I want to scrape a webpage using Javas Jsoup library but i am behind a corporate proxy which prevents me from connecting to the webpage. I researched the problem and know now that I have to specifically address the proxy as well as identify myself to the proxy. However I am still not able to connect to the webpage. I am trying to test my connection by simply retrieving the title from www.google.com using the following code:
import java.io.IOException;
import org.jsoup.Jsoup;
import org.jsoup.nodes.Document;
public class Test {
public static void main(String[] args) {
System.out.println("1");
try{
System.setProperty("http.proxyHost", "myProxy");
System.setProperty("http.proxyPort", "myPort");
System.setProperty("http.proxyUser", "myUser");
System.setProperty("http.proxyPassword", "myPassword");
Document doc = Jsoup.connect("http://google.com").get();
String title = doc.title();
System.out.println(title);
}catch(IOException e){
System.out.println(e);
}
}
}
The above code returns the following error:
org.jsoup.UnsupportedMimeTypeException: Unhandled content type.

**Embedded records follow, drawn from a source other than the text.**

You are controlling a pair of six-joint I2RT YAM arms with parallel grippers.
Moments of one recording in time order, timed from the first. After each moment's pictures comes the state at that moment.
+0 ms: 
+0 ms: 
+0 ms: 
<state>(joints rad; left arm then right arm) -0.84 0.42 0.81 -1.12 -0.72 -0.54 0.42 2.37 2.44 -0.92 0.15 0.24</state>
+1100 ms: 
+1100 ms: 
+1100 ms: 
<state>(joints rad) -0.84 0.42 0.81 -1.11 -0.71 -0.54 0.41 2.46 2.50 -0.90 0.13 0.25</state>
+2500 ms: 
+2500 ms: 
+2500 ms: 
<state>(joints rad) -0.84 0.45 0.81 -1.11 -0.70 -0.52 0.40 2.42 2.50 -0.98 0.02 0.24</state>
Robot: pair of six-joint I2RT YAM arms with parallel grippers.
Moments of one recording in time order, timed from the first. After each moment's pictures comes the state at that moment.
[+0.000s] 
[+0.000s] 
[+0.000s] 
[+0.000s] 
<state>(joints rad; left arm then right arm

Must be text/*, application/xml, or application/xhtml+xml. Mimetype=application/x-ns-proxy-autoconfig, URL=http://google.com
This tells me that soemthing was retrieved but is in a content type that can not be processed, so I adjusted "Test" to ignore the content type, in order to see what is retrieved using the following code:
import java.io.IOException;
import org.jsoup.Jsoup;
import org.jsoup.nodes.Document;
public class DemoII {
public static void main(String[] args) {
System.out.println("1");
try{
System.setProperty("http.proxyHost", "myProxy");
System.setProperty("http.proxyPort", "myPort");
System.setProperty("http.proxyUser", "myUser");
System.setProperty("http.proxyPassword", "myPassword");
String script = Jsoup.connect("http://google.com").ignoreContentType(true).execute().body();
System.out.println(script);
}catch(IOException e){
System.out.println(e);
}
}
}
It turns out that the "script" string retrieves source code from the proxy server. So I am making some connection to the proxy but my request for www.google.com is not going through. Any ideas what I am doing wrong?